The second stitch out on needle at the end of rounds from the envelope.
J
The 16 rows of the heights rapport knit a total of 7 times times and then
again the 1.-8.Reihe.
J
Knit a round right and even a floating left then.
J
Not too loose bind off at the end.
J
Weave in ends! Finish! Look forward


----------



## Wolfy-hound (May 5, 2013)

I asked the SCA group and one of them asked his freind from Germany.. and here's the translation. 

OK David here it is...She needs to download pattern from Ravelry and make sure she gets the chart.

you need 100grams of fingering weight marinowool, 500yds.(personal note:KnitPicks has some excellent fingering yarns and low prices)

size 4 or 7 20" or 24" (depending on how bulky you want it)

circular needles and stich marker

Begin: cast on 180 stiches and close the round. Place marker. this is the beginning.

Purl first row

Knit 2nd roon 3rd row start with Chart.

U= yarn over

- = Knit

// = knit 2 together

\\ = psso, pass one stich as if to knit to right needle, knit next stich and slip passed stich over it.

LR= into the yarnover stich underneath knit one and purl one.

do not worry about grey squares they mean nothing.

when you see LR,L or R, always remember to knit 1 and purl 1 into the underlying YO. EXCEPT in row 10. You only knit once into

beginning YO at the marker beginning of row 10. After this go back to K1P1 in underlying YOs where indicated.

Repeat rows 1-16 of CHART 7 times!

Now knit one row, then purl one row.

Bind off, making sure your bind off isn't too loose!!!!

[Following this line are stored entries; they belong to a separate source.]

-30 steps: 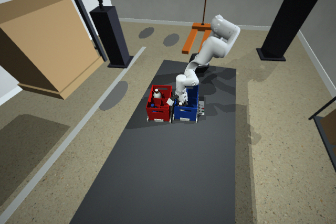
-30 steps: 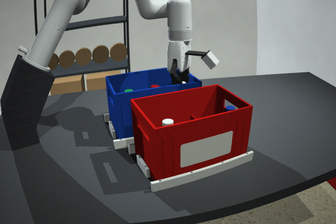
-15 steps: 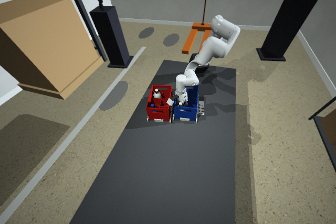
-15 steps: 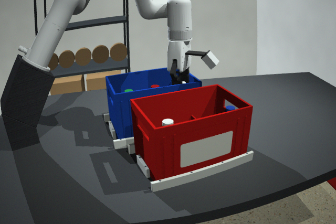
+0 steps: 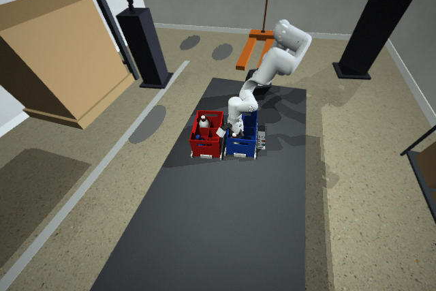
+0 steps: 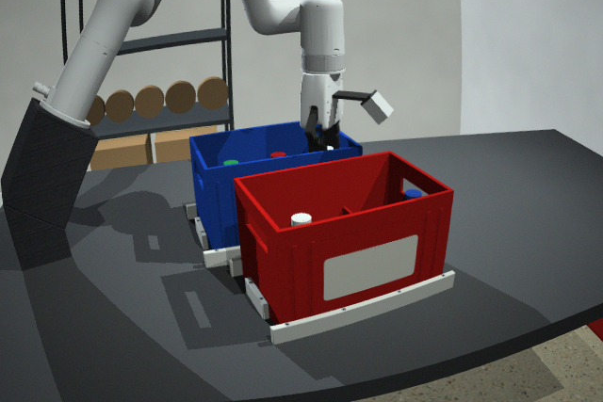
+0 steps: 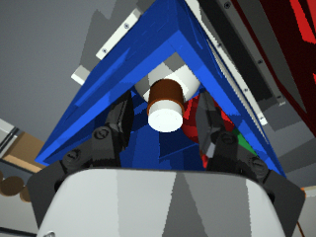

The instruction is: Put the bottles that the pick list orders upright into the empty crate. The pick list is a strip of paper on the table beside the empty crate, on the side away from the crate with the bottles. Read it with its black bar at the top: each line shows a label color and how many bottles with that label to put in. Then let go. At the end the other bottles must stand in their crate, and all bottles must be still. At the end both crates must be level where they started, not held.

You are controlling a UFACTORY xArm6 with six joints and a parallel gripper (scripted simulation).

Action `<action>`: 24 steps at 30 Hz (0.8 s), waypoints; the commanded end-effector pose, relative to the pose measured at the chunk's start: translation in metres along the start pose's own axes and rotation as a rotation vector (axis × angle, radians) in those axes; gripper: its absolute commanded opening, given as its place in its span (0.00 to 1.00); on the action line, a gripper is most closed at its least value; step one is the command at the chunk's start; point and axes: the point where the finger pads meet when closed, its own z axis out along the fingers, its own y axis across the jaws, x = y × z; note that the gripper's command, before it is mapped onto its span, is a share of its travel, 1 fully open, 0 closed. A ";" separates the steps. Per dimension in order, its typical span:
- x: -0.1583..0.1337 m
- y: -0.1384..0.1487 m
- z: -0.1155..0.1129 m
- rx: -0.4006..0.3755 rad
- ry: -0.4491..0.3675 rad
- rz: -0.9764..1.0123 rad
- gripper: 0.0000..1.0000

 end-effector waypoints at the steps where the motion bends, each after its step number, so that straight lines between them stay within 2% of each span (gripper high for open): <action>1: 0.001 -0.001 -0.001 0.001 0.003 -0.001 0.65; 8: 0.001 -0.001 -0.001 0.001 0.003 -0.001 0.65; 24: 0.001 -0.001 -0.038 0.001 0.003 -0.001 0.65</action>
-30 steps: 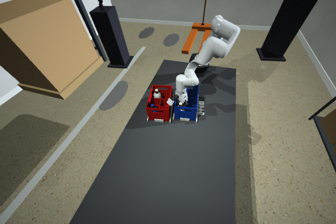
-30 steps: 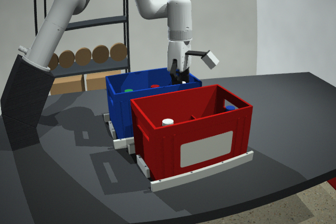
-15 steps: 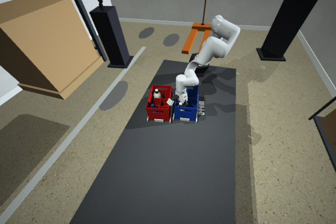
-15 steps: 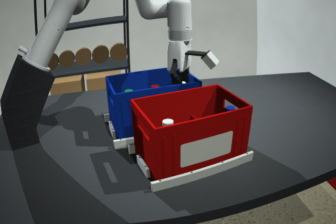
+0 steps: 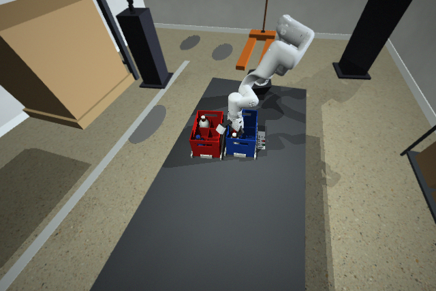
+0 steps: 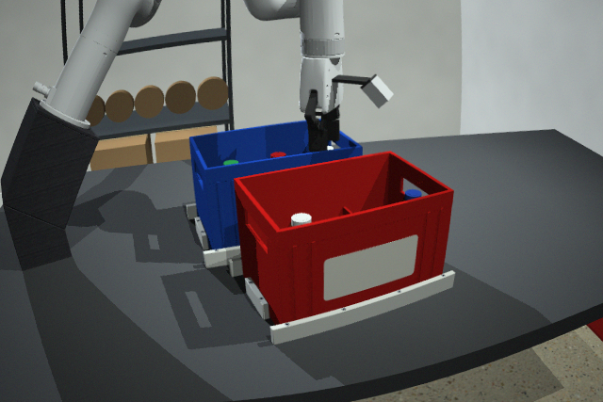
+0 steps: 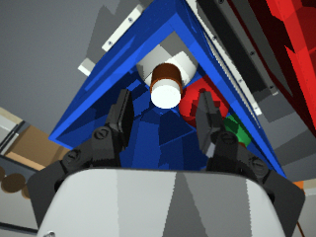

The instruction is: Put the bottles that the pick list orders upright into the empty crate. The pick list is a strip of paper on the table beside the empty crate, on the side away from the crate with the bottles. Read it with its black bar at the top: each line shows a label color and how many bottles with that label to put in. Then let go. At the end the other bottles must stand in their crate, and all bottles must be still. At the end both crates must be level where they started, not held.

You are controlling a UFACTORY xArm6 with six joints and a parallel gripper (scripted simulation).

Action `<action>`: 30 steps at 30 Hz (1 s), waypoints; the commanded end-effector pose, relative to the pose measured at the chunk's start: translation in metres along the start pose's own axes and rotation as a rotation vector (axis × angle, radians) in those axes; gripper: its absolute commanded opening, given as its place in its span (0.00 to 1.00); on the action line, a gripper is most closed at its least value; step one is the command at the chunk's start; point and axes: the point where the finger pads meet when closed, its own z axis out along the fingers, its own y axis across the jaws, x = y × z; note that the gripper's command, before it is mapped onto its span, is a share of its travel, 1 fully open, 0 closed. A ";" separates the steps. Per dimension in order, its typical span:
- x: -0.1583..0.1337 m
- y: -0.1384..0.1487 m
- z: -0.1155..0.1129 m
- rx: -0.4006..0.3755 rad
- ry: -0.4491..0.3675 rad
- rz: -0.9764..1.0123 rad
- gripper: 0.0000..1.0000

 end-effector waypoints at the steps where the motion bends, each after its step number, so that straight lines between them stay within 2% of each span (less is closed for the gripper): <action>1: 0.001 -0.001 -0.013 0.000 0.002 0.000 0.65; 20: 0.001 -0.001 -0.058 0.000 0.002 -0.001 0.65; 30: 0.001 -0.001 -0.058 0.000 0.002 -0.001 0.65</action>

Weave your ends and your done.

Have fun and enjoy.Dee

END translation

Obviously Dee and David are stupendously awesome folks. I hope this helps.


----------



## hercsmama (Jan 15, 2004)

Ya'll are awesome!! Thank you so much!:sing:

I think this will be a good project for that 377 yds skein I just spun. :sing:
I know it calls for 500 yds, but I'm thinking I can add a top and bottom "border" in a nuetral color that goes with the skein I've got...maybe a bit of the Shetland I've been carding. it's a gorgeous soft tan......


----------



## Wolfy-hound (May 5, 2013)

Make sure you post pictures!


----------



## hercsmama (Jan 15, 2004)

I will, and thanks again!


----------